Historic courthouse in North Carolina, US

The Cleveland County Courthouse is a courthouse building located at Shelby, Cleveland County, North Carolina.

==History==
The courthouse was built in 1907, and is a three-story, rectangular, Classical Revival-style building sheathed in a smooth ashlar veneer above a rusticated first floor. It features tetrastyle Corinthian order porticoes at each of the four entrances and a three-stage cupola atop the flat roof.

In 1916, Thomas Dixon, Jr., the author of The Clansman: A Historical Romance of the Ku Klux Klan, planned to erect a statue of his uncle Leroy McAfee on the courthouse square. The project was initially met with enthusiasm, until it was announced that Dixon wanted McAfee to wear a Ku Klux Klan mask in the statue.

Courthouse offices moved to a new building in 1974, and the old courthouse houses offices, and public meeting hall. It was also home to the Cleveland County Historical Museum, which closed in 2004 and became the Earl Scruggs Center in 2014 after extensive interior renovations.

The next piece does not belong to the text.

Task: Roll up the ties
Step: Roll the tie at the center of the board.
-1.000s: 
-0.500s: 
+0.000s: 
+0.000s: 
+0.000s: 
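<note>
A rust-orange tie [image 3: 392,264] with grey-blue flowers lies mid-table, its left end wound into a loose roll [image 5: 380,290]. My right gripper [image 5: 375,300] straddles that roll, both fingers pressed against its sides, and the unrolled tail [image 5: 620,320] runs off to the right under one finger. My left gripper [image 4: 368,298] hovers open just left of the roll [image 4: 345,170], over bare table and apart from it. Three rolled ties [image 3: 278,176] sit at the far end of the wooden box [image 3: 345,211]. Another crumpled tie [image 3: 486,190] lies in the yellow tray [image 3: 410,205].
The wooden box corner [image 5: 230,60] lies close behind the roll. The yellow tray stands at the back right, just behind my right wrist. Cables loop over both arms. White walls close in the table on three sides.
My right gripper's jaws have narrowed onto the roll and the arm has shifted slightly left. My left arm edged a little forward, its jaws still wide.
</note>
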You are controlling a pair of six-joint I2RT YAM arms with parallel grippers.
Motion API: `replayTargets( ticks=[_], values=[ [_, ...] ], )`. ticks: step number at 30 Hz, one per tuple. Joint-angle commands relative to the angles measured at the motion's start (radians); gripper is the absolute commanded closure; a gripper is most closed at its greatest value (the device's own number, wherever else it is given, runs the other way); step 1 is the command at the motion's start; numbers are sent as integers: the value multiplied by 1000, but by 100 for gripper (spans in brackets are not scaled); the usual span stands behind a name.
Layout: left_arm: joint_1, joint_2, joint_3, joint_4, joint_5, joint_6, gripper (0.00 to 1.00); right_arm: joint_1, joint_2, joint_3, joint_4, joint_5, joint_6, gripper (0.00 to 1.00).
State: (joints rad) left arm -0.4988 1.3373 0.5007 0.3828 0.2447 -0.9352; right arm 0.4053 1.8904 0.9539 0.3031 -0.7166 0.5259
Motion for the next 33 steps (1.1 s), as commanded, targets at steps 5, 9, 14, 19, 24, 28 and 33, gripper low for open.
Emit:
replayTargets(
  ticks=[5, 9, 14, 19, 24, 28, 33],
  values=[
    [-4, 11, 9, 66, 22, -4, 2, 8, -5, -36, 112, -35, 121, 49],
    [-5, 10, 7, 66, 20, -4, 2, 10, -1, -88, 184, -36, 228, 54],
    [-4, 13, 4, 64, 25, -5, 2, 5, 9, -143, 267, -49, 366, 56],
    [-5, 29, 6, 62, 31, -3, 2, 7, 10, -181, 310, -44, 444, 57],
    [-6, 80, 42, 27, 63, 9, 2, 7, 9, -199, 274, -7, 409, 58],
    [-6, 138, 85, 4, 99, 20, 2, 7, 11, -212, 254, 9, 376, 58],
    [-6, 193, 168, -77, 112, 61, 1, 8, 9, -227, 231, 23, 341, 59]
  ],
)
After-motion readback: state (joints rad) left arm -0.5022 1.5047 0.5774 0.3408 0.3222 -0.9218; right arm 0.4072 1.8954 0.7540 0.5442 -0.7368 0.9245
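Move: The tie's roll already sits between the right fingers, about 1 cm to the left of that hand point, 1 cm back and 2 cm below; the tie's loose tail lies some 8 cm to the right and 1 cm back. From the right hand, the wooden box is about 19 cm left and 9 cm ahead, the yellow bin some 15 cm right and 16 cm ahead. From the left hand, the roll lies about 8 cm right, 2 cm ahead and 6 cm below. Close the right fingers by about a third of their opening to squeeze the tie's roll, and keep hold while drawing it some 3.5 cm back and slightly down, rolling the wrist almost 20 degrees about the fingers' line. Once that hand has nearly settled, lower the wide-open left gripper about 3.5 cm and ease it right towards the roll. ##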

It was listed on the National Register of Historic Places in 1979. It is located in the Central Shelby Historic District.

==Earl Scruggs Center==
The courthouse is now home to the Earl Scruggs Center — "Music & Stories from the American South", which opened in 2014. The museum focuses on both the life of local musician Earl Scruggs, and the music, history and culture of the American South. The museum also hosts concerts and music lectures.